### Task details
This exercise calls for the line with "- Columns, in", the line with "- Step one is", and all lines between them in the material below, output exactly and with no other lines.

================================

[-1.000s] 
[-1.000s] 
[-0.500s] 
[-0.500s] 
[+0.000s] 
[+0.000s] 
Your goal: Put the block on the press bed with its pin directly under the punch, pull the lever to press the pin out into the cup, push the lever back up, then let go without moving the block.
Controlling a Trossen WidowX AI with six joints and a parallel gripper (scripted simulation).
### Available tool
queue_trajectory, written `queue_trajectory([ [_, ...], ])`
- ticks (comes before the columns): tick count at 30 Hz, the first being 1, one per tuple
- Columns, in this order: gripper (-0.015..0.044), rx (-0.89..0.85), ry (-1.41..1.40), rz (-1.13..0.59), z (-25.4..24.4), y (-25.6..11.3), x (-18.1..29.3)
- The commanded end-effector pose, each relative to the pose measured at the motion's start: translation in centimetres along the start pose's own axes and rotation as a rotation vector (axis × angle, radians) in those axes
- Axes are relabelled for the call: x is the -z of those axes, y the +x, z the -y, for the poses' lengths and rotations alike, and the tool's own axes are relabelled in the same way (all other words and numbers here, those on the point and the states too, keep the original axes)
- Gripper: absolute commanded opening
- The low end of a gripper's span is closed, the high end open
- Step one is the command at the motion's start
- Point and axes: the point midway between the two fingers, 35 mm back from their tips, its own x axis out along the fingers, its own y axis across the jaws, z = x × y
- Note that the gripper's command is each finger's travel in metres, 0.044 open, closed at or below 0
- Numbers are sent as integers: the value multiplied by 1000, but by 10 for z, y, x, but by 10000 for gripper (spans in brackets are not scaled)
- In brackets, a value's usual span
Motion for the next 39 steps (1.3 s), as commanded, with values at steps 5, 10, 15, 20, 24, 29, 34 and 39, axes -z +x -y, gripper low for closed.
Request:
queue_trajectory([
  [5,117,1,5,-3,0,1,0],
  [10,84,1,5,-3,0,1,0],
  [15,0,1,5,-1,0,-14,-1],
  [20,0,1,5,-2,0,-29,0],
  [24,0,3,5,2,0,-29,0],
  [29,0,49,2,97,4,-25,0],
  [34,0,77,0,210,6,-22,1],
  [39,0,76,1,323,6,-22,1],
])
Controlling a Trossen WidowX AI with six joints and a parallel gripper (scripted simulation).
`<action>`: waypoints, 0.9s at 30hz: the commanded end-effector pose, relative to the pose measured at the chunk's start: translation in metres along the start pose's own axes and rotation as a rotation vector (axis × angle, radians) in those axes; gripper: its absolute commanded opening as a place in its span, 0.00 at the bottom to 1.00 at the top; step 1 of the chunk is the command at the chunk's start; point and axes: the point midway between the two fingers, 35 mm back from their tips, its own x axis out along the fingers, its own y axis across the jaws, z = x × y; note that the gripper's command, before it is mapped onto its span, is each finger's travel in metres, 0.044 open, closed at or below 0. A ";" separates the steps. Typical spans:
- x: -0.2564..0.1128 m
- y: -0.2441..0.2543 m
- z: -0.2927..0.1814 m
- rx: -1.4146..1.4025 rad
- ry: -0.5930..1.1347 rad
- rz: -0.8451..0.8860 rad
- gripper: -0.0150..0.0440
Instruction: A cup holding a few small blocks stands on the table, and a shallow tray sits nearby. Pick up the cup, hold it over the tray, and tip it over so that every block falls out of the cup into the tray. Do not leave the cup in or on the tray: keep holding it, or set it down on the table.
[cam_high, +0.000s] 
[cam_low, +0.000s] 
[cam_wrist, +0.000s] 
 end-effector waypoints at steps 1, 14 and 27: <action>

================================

### Response
- Columns, in this order: gripper (-0.015..0.044), rx (-0.89..0.85), ry (-1.41..1.40), rz (-1.13..0.59), z (-25.4..24.4), y (-25.6..11.3), x (-18.1..29.3)
- The commanded end-effector pose, each relative to the pose measured at the motion's start: translation in centimetres along the start pose's own axes and rotation as a rotation vector (axis × angle, radians) in those axes
- Axes are relabelled for the call: x is the -z of those axes, y the +x, z the -y, for the poses' lengths and rotations alike, and the tool's own axes are relabelled in the same way (all other words and numbers here, those on the point and the states too, keep the original axes)
- Gripper: absolute commanded opening
- The low end of a gripper's span is closed, the high end open
- Step one is the command at the motion's start

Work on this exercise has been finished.